→ Instructions for the task: For this exercise, restate word for word only the lines from the first line of the data to the line containing "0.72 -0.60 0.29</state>".

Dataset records
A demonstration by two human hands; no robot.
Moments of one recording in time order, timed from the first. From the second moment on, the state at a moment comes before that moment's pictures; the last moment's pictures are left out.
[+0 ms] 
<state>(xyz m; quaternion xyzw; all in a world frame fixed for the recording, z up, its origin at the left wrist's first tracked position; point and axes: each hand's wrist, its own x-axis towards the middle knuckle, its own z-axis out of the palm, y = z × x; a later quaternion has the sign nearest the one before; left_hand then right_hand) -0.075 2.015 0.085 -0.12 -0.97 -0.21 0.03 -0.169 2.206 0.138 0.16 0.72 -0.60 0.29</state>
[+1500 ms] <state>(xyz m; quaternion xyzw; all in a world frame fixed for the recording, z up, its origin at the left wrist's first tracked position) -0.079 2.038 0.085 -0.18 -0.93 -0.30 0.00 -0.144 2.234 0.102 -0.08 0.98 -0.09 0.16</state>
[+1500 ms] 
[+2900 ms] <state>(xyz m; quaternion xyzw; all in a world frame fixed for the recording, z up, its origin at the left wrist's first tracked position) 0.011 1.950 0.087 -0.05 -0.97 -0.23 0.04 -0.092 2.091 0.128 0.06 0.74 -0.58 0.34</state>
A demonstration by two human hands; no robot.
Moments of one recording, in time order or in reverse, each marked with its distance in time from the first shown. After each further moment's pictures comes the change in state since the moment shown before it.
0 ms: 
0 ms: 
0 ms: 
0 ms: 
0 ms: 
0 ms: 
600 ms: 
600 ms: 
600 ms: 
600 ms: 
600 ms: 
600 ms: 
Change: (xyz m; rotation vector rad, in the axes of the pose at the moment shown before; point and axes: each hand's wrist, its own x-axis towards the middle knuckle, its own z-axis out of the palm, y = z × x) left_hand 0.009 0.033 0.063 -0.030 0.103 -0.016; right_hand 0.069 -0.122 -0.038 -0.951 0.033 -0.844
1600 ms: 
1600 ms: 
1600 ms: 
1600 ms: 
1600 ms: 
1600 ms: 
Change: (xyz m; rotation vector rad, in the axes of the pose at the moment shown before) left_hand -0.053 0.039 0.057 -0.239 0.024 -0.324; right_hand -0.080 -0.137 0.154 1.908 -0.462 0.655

→ Solved exercise:
A demonstration by two human hands; no robot.
Moments of one recording in time order, timed from the first. From the second moment on, the state at a moment comes before that moment's pictures; the last moment's pictures are left out.
[+0 ms] 
<state>(xyz m; quaternion xyzw; all in a world frame fixed for the recording, z up, its origin at the left wrist's first tracked position; point and axes: each hand's wrist, its own x-axis towards the middle knuckle, its own z-axis out of the palm, y = z × x; a later quaternion has the sign nearest the one before; left_hand then right_hand) -0.075 2.015 0.085 -0.12 -0.97 -0.21 0.03 -0.169 2.206 0.138 0.16 0.72 -0.60 0.29</state>

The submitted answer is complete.